» **WORK ORDER**
For this exercise, output exactly and only the lines running from the one with "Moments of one" through the final line of the data below, without pictures.

» **DATASET CONTENT**
Start of Block

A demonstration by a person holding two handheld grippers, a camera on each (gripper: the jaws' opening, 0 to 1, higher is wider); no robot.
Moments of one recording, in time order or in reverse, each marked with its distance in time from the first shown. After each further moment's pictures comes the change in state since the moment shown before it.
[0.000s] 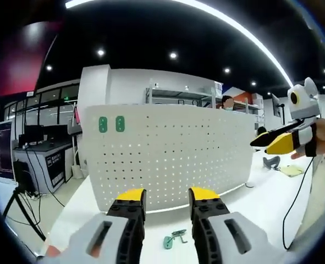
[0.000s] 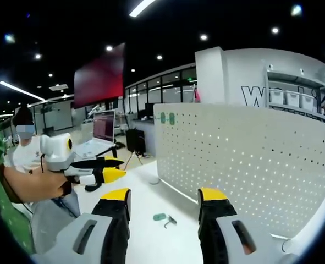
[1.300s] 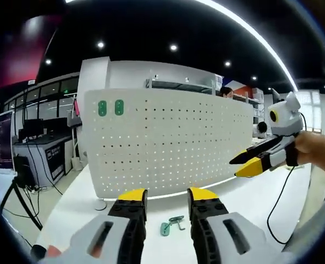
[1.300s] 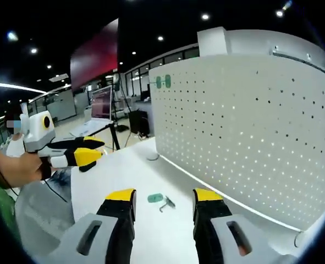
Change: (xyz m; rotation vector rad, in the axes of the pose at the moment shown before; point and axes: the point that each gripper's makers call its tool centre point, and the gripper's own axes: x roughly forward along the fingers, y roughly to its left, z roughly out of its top) left arm -0.004 0.000 -0.036 -0.004 0.072 -0.004; right arm 0.059 -0.022 -0.079 0.022 0.152 0.051
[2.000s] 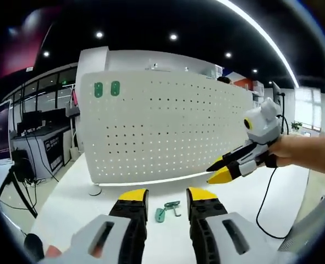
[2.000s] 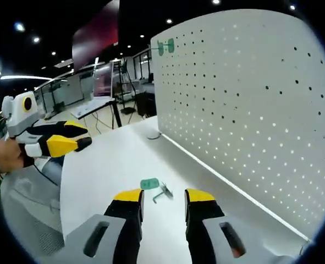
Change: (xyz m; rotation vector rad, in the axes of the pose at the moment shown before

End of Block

» **RESULT**
Moments of one recording, in time order or in reverse, each marked with its distance in time from the first shown. After each further moment's pictures comes the change in state since the moment shown before it.
[0.000s] 
[0.000s] 
[1.300s] 
[1.300s] 
Change: (xyz m; rotation vector rad, in the axes of the pose at the moment shown before; point and axes: the point that each gripper's makers call its tool centre point, and the gripper's own axes: x roughly forward along the fingers, y roughly to its left, z roughly out of its top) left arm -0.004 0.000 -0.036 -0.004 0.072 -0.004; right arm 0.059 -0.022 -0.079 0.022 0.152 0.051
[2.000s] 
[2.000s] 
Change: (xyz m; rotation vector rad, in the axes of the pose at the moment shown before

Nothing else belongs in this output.